Fall 2015 Intern
One sweltering Monday in the third
week of July, I stood in a parking lot with a hundred other students in lines
exactly five yards apart—the outline of a football field had been painted in
white over the yellow parking lines. One of my band directors stood on the
scaffolding built at the side of the parking lot on the top of the hill where
injured students stood and played. The other one stood in front of us. The
perfect marching band step, he informed us, was exactly five yards in eight
paces. Heels start on the white line and eight steps later, heels end on the white
line. Forward and backward. Never step off with your right foot. Stay in step.
Then he turned on a white speaker
and twisted the yellow dial on the black metronome to 120 beats per minute. The
upperclassmen said we would soon hear the metronome in our dreams. I hadn’t
believed them then. But I quickly learned they were right. Tick-tick-tick-tick, five-six, five-six-seven-eight-step.

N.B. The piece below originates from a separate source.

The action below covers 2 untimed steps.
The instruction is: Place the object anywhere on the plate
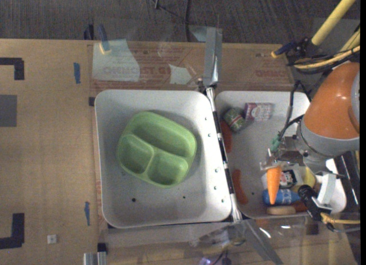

Marching band was a point of pride
for my school. We never worried about the football team bullying us as usually happens
in movies. During half time the quarterback played trombone and marched with us
in his bright orange jersey.
On that day in July when I stood in
a marching basics block with the rest of the band, I hardly knew what to
expect. The movie Drumline had come
out a few years earlier, but the story of the college student with an attitude
who couldn’t read music didn’t prepare me for the amount of work that went into
every day of practice. Our first week of band camp totaled almost 40 hours and
the temperature could easily top 90 degrees. Once school started we had our
normal practice during band period, Monday through Friday, plus an early
practice and a late practice once a week. We traveled at least four hours by
bus every other weekend for two days of competition, where eight judges used specific
criteria [PDF link] to determine which trophies—if any—we took home. Nobody
took marching band for an easy credit.
It was hard and sometimes
disappointing, but marching band is also what I remember most fondly about high
school. We sweated in shorts and tank tops in July; we shivered in jackets and fingerless
gloves in October. But before we marched out for our final competition each
season, we stood shoulder to shoulder, turned our backs to the field, closed
our eyes and hummed “Amazing Grace” together.
Did You Know?
Hailing from California, the Concord
Blue Devils have won the Drum Corps International (DCI) World Championship more
often than any other drum corps. They’ve won 17 times as of 2015, the first time
only two years after earning full DCI membership in 1974.